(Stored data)
-- Opening Marker --
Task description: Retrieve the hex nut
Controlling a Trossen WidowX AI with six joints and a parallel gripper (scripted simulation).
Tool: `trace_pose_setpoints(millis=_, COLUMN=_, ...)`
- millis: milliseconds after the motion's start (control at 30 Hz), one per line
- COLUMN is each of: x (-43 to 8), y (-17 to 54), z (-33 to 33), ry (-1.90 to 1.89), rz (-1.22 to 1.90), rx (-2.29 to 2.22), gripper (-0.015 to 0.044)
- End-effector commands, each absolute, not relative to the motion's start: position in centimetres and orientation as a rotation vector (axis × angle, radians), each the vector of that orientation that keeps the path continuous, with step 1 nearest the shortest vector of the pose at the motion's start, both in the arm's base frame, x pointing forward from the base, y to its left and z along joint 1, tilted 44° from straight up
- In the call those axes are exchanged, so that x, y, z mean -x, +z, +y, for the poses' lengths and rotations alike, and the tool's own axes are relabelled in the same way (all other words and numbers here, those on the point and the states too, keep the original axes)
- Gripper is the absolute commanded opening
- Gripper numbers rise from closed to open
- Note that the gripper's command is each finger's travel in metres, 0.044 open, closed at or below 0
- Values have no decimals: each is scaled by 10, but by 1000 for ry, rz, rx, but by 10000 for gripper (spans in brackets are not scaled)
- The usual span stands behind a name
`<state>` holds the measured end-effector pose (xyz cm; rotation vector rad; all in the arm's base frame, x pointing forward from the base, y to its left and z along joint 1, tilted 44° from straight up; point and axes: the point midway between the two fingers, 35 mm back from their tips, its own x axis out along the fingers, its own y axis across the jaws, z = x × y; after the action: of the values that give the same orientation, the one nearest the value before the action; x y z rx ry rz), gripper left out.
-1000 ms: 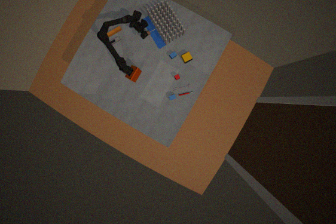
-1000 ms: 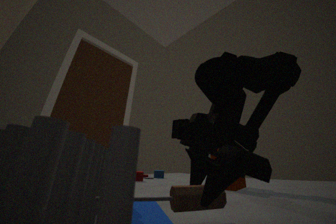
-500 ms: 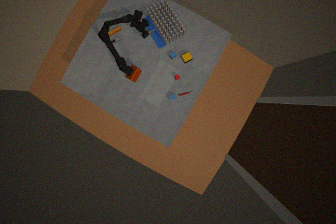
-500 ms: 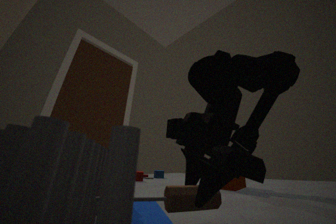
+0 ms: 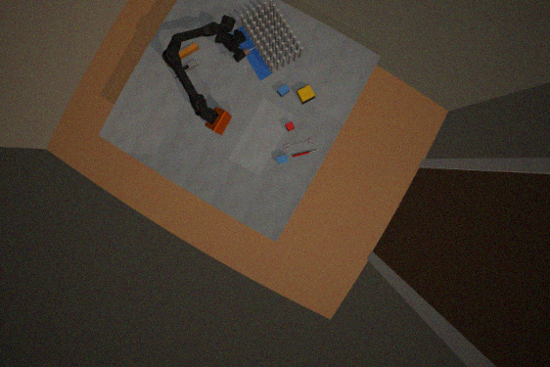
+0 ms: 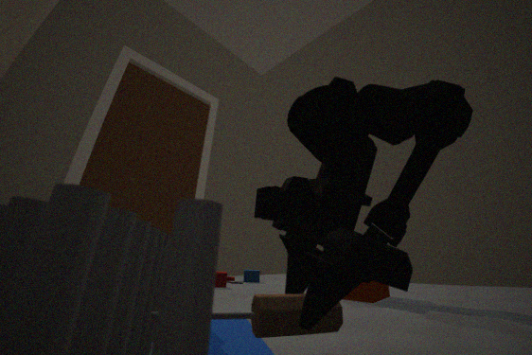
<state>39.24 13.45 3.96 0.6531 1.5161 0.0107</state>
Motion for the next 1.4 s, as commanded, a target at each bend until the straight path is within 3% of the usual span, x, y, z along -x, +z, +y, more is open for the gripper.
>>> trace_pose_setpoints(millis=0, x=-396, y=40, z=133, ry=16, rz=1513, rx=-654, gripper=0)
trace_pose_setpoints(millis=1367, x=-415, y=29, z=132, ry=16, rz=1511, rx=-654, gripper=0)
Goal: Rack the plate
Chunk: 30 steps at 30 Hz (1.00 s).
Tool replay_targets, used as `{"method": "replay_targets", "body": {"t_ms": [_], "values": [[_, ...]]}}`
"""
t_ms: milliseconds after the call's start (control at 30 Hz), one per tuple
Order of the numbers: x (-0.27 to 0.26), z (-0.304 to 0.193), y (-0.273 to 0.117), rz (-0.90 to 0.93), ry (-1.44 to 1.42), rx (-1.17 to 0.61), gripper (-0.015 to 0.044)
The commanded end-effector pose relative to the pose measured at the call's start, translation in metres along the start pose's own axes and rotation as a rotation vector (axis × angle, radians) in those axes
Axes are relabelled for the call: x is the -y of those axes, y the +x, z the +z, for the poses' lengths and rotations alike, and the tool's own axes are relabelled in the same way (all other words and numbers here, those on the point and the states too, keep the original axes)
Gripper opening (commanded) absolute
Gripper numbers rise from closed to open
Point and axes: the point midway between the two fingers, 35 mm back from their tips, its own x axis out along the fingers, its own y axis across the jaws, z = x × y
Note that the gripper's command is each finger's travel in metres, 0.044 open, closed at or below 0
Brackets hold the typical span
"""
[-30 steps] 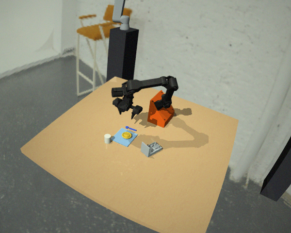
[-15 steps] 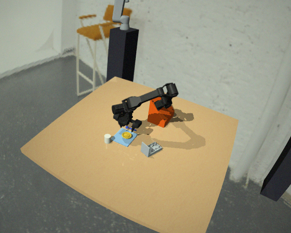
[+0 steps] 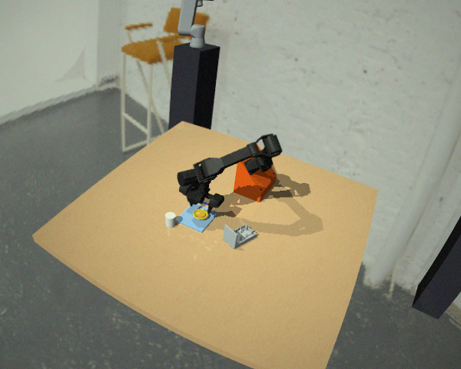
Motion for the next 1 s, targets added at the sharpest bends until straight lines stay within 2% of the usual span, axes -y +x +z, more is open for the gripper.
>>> {"method": "replay_targets", "body": {"t_ms": [0,700,833,967], "values": [[-0.001,-0.002,0.007,0.004,0.006,-0.001,0.04],[-0.004,-0.005,0.038,0.008,0.006,-0.002,0.04],[-0.004,-0.005,0.038,0.008,0.006,-0.002,0.0373],[-0.004,-0.005,0.038,0.008,0.006,-0.002,0.0372]]}}
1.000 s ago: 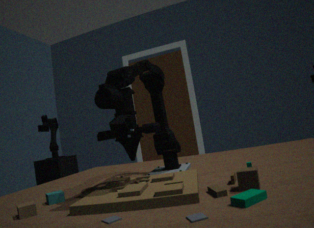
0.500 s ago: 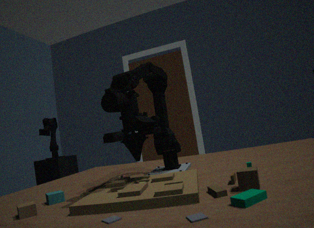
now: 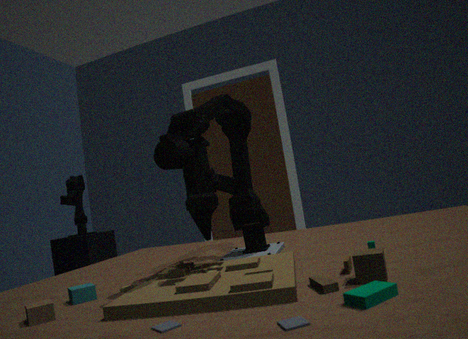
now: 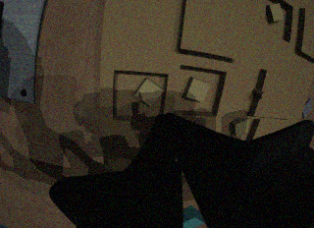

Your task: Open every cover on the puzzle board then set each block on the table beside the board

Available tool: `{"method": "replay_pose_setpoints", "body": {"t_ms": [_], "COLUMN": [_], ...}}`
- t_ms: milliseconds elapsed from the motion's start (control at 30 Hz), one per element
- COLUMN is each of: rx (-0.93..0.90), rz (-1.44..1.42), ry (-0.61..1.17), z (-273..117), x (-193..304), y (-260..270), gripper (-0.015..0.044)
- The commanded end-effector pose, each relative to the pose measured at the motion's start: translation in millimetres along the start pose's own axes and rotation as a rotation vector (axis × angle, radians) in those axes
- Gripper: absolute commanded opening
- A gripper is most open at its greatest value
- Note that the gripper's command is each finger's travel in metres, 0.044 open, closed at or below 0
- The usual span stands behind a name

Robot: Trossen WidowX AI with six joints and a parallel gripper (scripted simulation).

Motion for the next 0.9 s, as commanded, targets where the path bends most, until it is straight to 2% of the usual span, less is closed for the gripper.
{"method": "replay_pose_setpoints", "body": {"t_ms": [0, 533, 867], "rx": [0.018, 0.018, 0.018], "rz": [-0.770, -0.773, -0.773], "ry": [0.035, 0.035, 0.035], "z": [-3.5, -1.3, 39.8], "x": [-5.1, -4.9, -1.9], "y": [6.4, 6.2, 6.2], "gripper": [0.0000, 0.0000, 0.0000]}}
Point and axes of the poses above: the point midway between the two fingers, 35 mm back from their tips, its own z axis out along the fingers, its own y axis across the jaws, x = y × z, the point moved 2 cm from there along -z, back along the fingers, and after that the axes turned 15 degrees about -z, right-handed, at the moved point
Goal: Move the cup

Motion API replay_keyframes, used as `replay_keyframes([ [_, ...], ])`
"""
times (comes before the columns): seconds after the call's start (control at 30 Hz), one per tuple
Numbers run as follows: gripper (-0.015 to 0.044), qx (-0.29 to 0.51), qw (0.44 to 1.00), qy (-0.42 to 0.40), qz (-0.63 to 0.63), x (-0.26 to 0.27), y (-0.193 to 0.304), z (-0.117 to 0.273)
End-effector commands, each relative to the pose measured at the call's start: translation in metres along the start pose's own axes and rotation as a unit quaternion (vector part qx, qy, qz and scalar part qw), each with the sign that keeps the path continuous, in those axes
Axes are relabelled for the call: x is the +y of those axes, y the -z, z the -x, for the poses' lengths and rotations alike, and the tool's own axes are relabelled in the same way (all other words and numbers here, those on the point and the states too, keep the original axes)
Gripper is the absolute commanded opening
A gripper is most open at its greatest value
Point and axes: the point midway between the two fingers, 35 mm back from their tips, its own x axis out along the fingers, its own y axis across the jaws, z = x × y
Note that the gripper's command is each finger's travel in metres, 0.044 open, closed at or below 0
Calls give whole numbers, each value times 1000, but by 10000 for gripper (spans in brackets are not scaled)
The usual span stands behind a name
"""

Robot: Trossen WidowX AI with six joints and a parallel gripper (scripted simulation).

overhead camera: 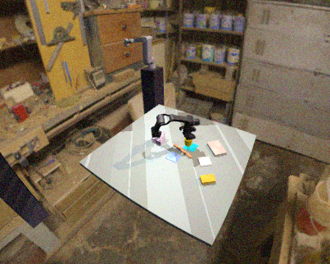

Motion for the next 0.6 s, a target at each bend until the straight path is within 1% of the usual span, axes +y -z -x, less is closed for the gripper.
replay_keyframes([
  [0.0, 0, 2, 1000, -2, -1, 4, -9, -1],
  [0.57, 0, 1, 1000, -2, -1, 14, -40, -2],
])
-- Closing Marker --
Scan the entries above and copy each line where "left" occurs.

- End-effector commands, each absolute, not relative to the motion's start: position in centimetres and orientation as a rotation vector (axis × angle, radians), each the vector of that orientation that keeps the path continuous, with step 1 nearest the shortest vector of the pose at the motion's start, both in the arm's base frame, x pointing forward from the base, y to its left and z along joint 1, tilted 44° from straight up
`<state>` holds the measured end-effector pose (xyz cm; rotation vector rad; all in the arm's base frame, x pointing forward from the base, y to its left and z along joint 1, tilted 44° from straight up; point and axes: the point midway between the two fingers, 35 mm back from their tips, its own x axis out along the fingers, its own y axis across the jaws, z = x × y; after the action: of the values that give the same orientation, the one nearest the value before the action; x y z rx ry rz), gripper left out.

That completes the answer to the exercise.